Reviewed by Katrin Hiietam, Manchester, United Kingdom
This volume contains a collection of articles investigating the linguistic expressions of benefaction and malefaction, both typologically and in detailed language-specific studies. The introduction by the editors provides a thorough overview of the phenomena of benefaction and malefaction and discusses the different definitions of ‘beneficiary’ and ‘maleficiary’ offered by various researchers. For their purposes, the editors define the beneficiary as a ‘participant that is advantageously affected by an event without being its obligatory participant’ (2). They add that beneficiaries are typically animate, as ‘normally only animate participants are capable of making use of the benefit bestowed upon them’ (2).

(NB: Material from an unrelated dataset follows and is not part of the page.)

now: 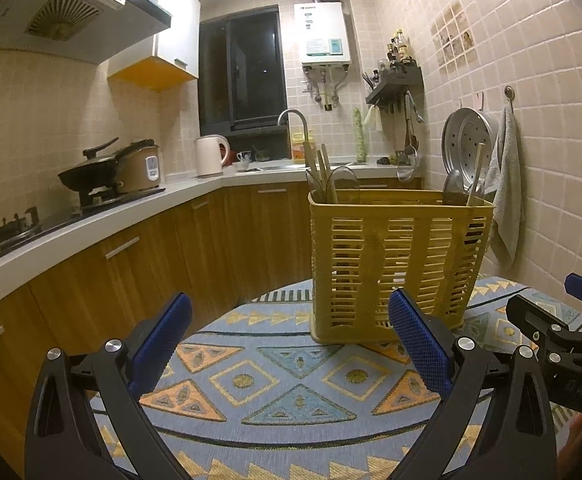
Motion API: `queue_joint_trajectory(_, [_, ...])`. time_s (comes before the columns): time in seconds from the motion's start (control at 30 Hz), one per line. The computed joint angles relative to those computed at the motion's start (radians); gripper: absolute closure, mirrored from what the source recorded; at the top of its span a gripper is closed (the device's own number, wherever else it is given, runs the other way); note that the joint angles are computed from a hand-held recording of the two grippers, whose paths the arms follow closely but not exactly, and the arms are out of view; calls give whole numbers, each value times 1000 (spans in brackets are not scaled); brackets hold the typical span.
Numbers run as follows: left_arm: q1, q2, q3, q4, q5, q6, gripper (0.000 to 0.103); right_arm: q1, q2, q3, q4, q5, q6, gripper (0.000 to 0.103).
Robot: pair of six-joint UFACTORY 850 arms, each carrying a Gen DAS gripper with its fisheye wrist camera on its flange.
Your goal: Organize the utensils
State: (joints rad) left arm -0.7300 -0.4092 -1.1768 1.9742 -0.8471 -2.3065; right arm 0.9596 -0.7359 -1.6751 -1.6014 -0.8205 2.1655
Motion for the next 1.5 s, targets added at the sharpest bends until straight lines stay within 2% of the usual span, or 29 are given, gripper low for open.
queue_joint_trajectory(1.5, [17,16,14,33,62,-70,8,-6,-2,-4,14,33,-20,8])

The editors argue that a relatively loose definition, such as that given above, allows for a better descriptive crosslinguistic comparison. They conclude that beneficiaries are typically optional, unlike recipients, despite the fact that they are often coded alike; they are not agents but beneficiaries of the events, or primary targets of events that they benefit from. For this reason, they are often coded differently from patients and take oblique marking. Furthermore, the effect of the event is beneficial to beneficiaries, and this is a feature that separates them from maleficiaries and the ‘affectees’ (a cover term for both beneficiaries and maleficiaries), if we use the editors’ terminology. However, the editors note that some languages do not differentiate between benefaction and malefaction and treat them both as affectees of the event. Finally, the beneficiaries are usually animate, and this feature distinguishes them from several other non-core participants, such as instruments and locatives.

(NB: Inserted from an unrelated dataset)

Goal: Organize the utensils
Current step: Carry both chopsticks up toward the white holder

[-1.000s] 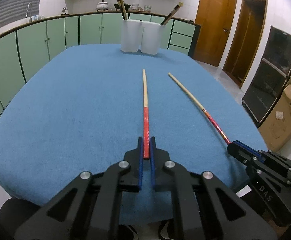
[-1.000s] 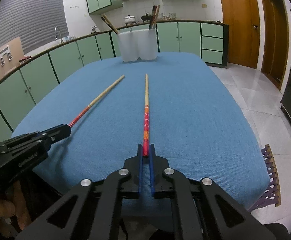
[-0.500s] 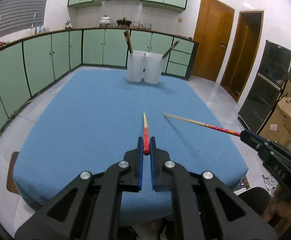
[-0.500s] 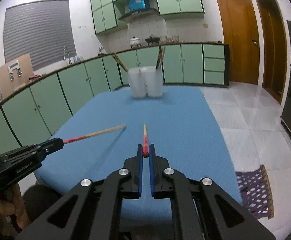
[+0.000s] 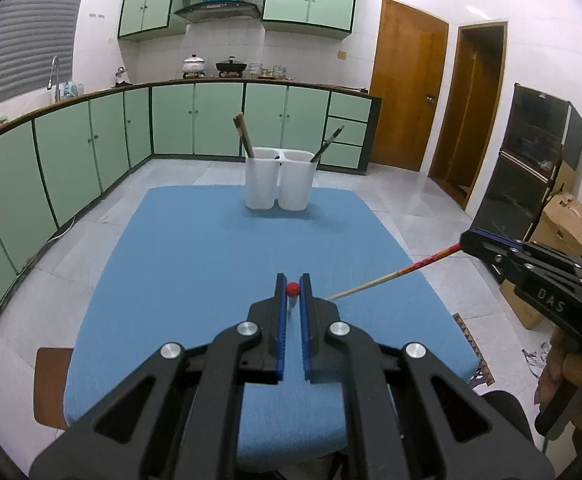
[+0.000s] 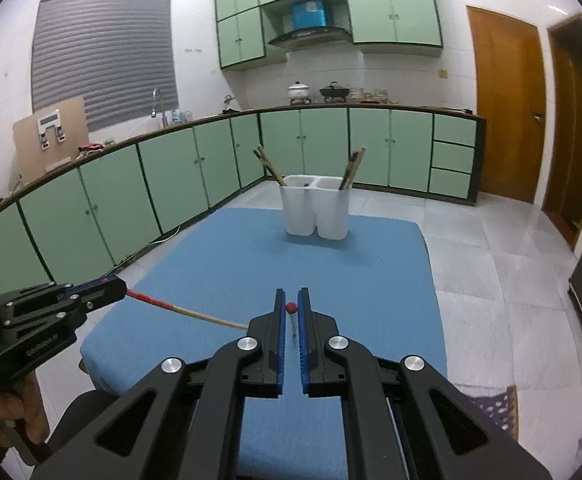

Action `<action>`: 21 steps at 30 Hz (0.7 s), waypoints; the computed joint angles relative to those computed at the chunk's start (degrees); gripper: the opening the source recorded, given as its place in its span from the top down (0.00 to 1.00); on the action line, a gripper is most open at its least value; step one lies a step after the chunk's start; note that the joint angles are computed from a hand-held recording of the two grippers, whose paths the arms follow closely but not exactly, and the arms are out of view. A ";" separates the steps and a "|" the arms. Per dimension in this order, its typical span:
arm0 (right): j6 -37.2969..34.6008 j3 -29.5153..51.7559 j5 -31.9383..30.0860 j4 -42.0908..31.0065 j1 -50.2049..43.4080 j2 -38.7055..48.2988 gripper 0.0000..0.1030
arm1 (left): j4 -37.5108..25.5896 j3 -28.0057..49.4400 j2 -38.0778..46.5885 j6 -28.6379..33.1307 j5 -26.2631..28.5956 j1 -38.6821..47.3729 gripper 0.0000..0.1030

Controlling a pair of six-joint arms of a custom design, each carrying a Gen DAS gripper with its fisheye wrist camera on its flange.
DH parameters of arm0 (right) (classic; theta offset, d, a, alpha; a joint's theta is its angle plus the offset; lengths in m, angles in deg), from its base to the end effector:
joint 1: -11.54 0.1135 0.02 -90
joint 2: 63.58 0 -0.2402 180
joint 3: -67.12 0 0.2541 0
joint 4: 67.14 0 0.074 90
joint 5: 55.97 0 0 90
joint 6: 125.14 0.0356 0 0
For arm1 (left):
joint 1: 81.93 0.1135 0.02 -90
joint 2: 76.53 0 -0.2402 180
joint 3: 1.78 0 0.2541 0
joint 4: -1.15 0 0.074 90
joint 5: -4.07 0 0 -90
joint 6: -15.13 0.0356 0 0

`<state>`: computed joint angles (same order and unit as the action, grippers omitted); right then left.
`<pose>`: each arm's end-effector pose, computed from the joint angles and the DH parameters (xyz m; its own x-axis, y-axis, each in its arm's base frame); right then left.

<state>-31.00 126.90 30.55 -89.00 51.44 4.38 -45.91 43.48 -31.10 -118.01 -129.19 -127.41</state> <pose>0.2105 0.1788 0.2452 -0.4322 -0.2674 -0.8612 -0.6511 0.7533 0.0928 0.1390 -0.1065 0.2105 -0.5075 -0.1941 -0.8395 -0.2112 0.9726 -0.0972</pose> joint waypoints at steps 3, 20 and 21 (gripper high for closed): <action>-1.54 3.69 0.12 -0.60 0.51 3.45 0.94 | 1.67 1.55 0.71 4.27 1.71 2.84 0.95; -6.94 23.96 -5.10 -8.00 -2.35 19.98 0.94 | 9.67 8.13 8.85 16.91 16.34 16.86 0.95; -7.08 25.02 -5.49 -8.59 -2.58 20.72 0.94 | 10.01 8.61 9.61 17.43 16.96 17.51 0.95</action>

The introduction lists the formal mechanisms that are used to code beneficiaries. These are case morphology, with dative being a commonly used marker crosslinguistically; adpositions; serial verb constructions if a language possesses no case morphology; and applicativization, whereby a verb takes the applicative affix and the affectee, either beneficiary or maleficiary, takes the direct object morphology and position in a clause. In addition to these, when thinking about the semantics of the beneficiary coding, the said markers can be either specific and occur only in certain types of constructions, or they can be generic and occur in several types of construction expressing benefaction or even malefaction. The editors also discuss the polysemy of beneficiary marking and list the semantic roles that may receive identical marking across languages: recipient, possessor, maleficiary, experiencer, reason/(indirect) cause, goal, and causee.
This book contains seventeen articles, and the majority of them present studies on individual languages. However, four contributions address crosslinguistic issues, such as benefactive applicative periphrases in Eurasia, the semantics of benefactives, morpho-syntactic division of benefactives and malefactives, and the typology of purposive constructions and benefactives. The remaining articles investigate various types of benefactive constructions in a vast variety of languages, such as Salish, Toba, Mapdungun, English, Dutch, French, German, Finnish, Laz, Koalib, Gumer, Chamba-Daka, Tashelhiyt, Thai, Korean, and Japanese.
In sum, this book offers valuable insight into the questions dealing with benefaction and malefaction in languages around the world.